Securing and Scaling AI Context in an Automotive Assistant execution diagram

This diagram supports Securing and Scaling AI Context in an Automotive Assistant and highlights where controls, validation, and ownership boundaries sit in the workflow.

Post-Specific Engineering Lens

For this post, the primary objective is: Balance model quality with deterministic runtime constraints.

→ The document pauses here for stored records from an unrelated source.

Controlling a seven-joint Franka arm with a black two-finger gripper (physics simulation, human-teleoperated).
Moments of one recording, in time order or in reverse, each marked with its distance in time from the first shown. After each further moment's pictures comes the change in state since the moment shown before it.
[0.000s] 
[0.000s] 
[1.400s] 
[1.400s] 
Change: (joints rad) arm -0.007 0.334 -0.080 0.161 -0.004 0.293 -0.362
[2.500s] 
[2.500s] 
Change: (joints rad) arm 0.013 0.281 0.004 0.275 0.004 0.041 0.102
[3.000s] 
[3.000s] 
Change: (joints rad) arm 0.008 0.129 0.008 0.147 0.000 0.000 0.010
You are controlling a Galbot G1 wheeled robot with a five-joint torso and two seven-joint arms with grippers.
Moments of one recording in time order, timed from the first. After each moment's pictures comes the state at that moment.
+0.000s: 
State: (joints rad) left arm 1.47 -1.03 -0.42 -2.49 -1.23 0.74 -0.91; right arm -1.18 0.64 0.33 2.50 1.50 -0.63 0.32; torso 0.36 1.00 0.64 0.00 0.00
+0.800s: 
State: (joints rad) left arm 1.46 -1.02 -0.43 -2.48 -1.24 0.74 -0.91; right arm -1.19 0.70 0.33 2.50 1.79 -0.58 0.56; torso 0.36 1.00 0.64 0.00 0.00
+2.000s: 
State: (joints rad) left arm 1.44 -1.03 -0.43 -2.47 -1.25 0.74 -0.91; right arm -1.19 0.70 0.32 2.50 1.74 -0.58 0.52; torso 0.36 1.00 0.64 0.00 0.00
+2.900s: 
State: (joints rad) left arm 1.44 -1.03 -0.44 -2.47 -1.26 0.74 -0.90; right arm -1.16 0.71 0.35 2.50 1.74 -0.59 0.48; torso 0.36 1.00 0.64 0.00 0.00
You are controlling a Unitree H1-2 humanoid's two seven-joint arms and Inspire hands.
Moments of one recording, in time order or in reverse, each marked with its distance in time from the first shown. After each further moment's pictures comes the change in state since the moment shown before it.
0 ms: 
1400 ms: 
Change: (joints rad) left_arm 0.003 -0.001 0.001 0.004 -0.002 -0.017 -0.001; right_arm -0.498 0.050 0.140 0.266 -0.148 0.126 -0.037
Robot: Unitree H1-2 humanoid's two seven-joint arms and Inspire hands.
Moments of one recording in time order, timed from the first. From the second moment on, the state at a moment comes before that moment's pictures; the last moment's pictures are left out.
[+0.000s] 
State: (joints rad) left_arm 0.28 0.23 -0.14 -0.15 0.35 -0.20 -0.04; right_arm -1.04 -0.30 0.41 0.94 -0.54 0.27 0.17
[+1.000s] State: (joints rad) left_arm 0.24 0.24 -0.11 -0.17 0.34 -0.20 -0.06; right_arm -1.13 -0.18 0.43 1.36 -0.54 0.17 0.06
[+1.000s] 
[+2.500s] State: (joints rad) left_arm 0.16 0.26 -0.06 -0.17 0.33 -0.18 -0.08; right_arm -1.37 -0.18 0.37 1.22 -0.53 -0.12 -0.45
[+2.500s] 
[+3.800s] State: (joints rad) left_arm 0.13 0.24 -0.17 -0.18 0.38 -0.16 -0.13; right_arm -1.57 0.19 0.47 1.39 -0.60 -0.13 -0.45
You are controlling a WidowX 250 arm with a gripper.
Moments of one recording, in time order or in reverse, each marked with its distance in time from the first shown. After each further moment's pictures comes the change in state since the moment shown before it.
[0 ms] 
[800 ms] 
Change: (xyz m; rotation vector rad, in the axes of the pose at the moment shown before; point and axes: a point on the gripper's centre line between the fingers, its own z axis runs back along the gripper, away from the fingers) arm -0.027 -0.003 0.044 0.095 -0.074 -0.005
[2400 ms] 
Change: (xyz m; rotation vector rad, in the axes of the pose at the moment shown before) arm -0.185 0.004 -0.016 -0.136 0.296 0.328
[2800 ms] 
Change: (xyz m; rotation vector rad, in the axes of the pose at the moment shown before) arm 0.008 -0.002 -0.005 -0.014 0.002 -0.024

Implementation decisions for this case

  • Chose a staged approach centered on llm to avoid high-blast-radius rollouts.
  • Used security checkpoints to make regressions observable before full rollout.
  • Treated nodejs documentation as part of delivery, not a post-task artifact.

Practical command path

These are representative execution checkpoints relevant to this post:

./llama-server --ctx-size <n> --cache-type-k q4_0 --cache-type-v q4_0
curl -s http://localhost:8080/health
python benchmark.py --profile edge

Validation Matrix

Validation goalWhat to baselineWhat confirms success
Functional stabilityinput quality, extraction accuracy, and processing latencyschema validation catches malformed payloads
Operational safetyrollback ownership + change windowconfidence/fallback policy routes low-quality outputs safely
Production readinessmonitoring visibility and handoff notesobservability captures latency + quality per request class

Failure Modes and Mitigations

Failure modeWhy it appears in this type of workMitigation used in this post pattern
Over-allocated contextMemory pressure causes latency spikes or OOMTune ctx + cache quantization from measured baseline
Silent quality driftOutputs degrade while latency appears fineTrack quality samples alongside perf metrics
Single-profile dependencyNo graceful behavior under loadDefine fallback profile and automatic failover rule

Recruiter-Readable Impact Summary

  • Scope: ship AI features with guardrails and measurable quality.
  • Execution quality: guarded by staged checks and explicit rollback triggers.
  • Outcome signal: repeatable implementation that can be handed over without hidden steps.